An oath made by God Himself, accompanying investiture with the royal priesthood in Israel, is attested by Psalm 110:4. Here the Lord confirms His intent by “an oath which he will never revoke. It appoints the king to be God’s priest forever” (J. H. Eaton, Psalms Commentary, p. 385, commenting on Psalm 110:4). This same concept is invoked in the book of Hebrews (6:13-20, 7:15-28) and in the explanation of the Oath and Covenant of the Priesthood given in the Doctrine and Covenants (D&C 84:32-48. See J. M. Bradshaw, Temple Themes in the Oath, pp. 60-62).

 With respect to the concept of a sacred embrace, the Prophet described a vision of the resurrection that included a handclasp and an embrace (Joseph Smith Diary by Willard Richards, 16 April 1843, in J. Smith, Jr., Words, pp. 195–196, spelling and punctuation modernized, emphasis added): “So plain was the vision. I actually saw men, before they had ascended from the tomb, as though they were getting up slowly. They took each other by the hand, and it was, ‘My father and my son, my mother and my daughter, my brother and my sister.’ When the voice calls for the dead to arise, suppose I am laid by the side of my father, what would be the first joy of my heart? Where is my father, my mother, my sister? They are by my side. I embrace them, and they me.”

 Joseph Smith’s words about the gesture of embrace in the resurrection recall similar symbolism in the stories of Elijah and Elisha, who each employed a similar ritual gesture as they raised a dead child back to life (1 Kings 17:21–22; 2 Kings 4:34–35). The more detailed account of Elisha reads as follows (2 Kings 4:34–35): “And he [Elisha] went up, and lay upon the child, and put his mouth upon his mouth, and his eyes upon his eyes, and his hands upon his hands: and he stretched himself upon the child; and the flesh of the child waxed warm.”
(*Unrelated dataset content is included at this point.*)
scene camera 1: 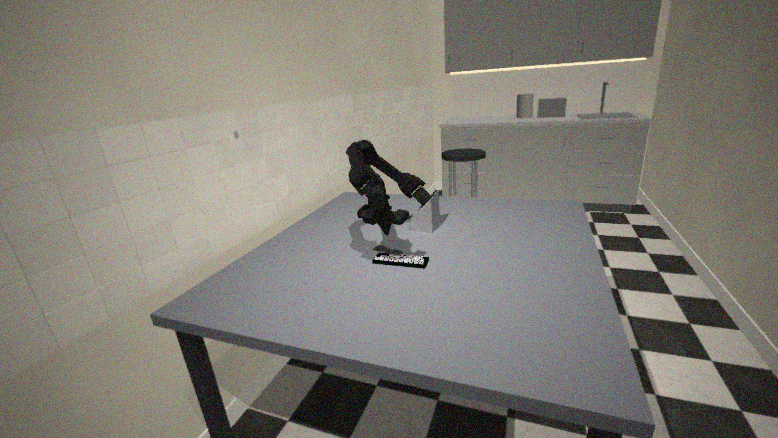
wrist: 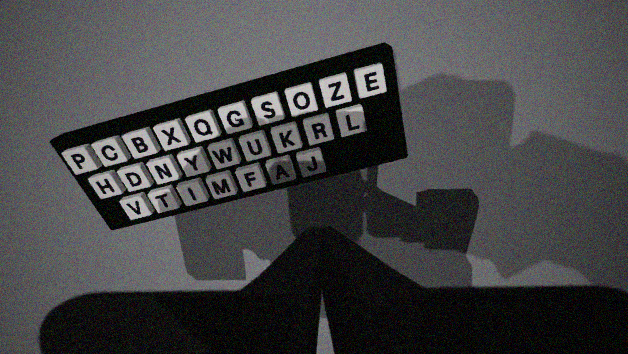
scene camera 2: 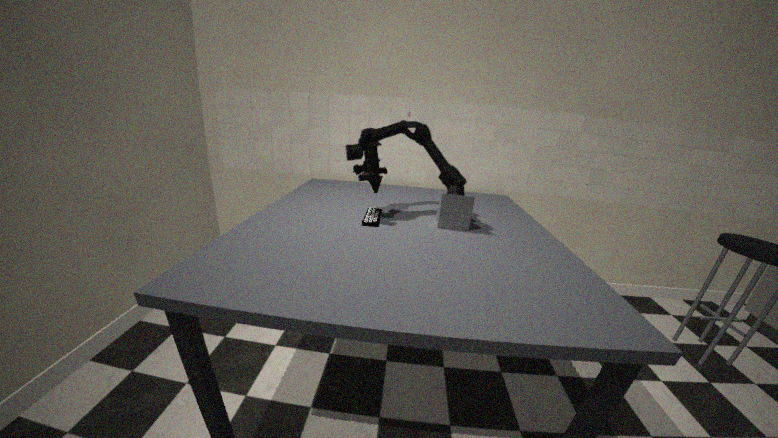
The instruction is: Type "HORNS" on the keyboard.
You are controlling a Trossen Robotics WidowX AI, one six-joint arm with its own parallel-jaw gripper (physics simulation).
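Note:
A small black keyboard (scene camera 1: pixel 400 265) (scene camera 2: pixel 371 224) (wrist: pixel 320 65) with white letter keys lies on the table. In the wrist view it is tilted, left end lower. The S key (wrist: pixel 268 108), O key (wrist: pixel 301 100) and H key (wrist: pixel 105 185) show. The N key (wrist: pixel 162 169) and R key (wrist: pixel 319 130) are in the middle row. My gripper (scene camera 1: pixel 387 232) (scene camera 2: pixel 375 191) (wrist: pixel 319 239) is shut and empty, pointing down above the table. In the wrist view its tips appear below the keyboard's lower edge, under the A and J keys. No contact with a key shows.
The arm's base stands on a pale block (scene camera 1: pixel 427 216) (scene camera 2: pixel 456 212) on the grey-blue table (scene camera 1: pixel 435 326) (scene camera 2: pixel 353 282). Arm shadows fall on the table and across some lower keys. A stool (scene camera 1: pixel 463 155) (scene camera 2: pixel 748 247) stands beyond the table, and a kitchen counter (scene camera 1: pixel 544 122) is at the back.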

 Seeing anticipatory symbolism in this story, the Seder Eliyahu Rabbah specifically adds that the Messiah will be the very “Son of the Widow” whom Elijah raised from the dead (see G. Kittel et al., Dictionary, 9:527, cited in J. E. Seaich, Freemasonry). The threefold repetition of the act in the story of Elijah points to a ritual context, perhaps corresponding to a similar Mesopotamian procedure where the healer superimposed his body over that of the patient, head to head, hand to hand, foot to foot (see A. Berlin et al., Jewish, p. 713 n. 21).

Temple symbolism is obvious in the story of Jacob. Speaking of Jacob’s dream of the heavenly ladder in Genesis 28, Elder Marion G. Romney said: “Jacob realized that the covenants he made with the Lord were the rungs on the ladder that he himself would have to climb in order to obtain the promised blessings — blessings that would entitle him to enter heaven and associate with the Lord” (M. G. Romney, Temples, pp. 239–240). Thus, in what may be a deliberate play on similar teachings in Freemasonry, the Prophet Joseph Smith correlated the “three principal rounds of Jacob’s ladder” with “the telestial, the terrestrial, and the celestial glories or kingdoms” (J. Smith, Jr., Teachings, 21 May 1843, p. 305). Later Jacob wrestled (or embraced, as this may also be understood (see M. L. Bowen, And There Wrestled)) an angel who, after a series of questions and answers in a place that Jacob named Peniel (Hebrew “face of God”), gave him a new name (Genesis 32:24–30).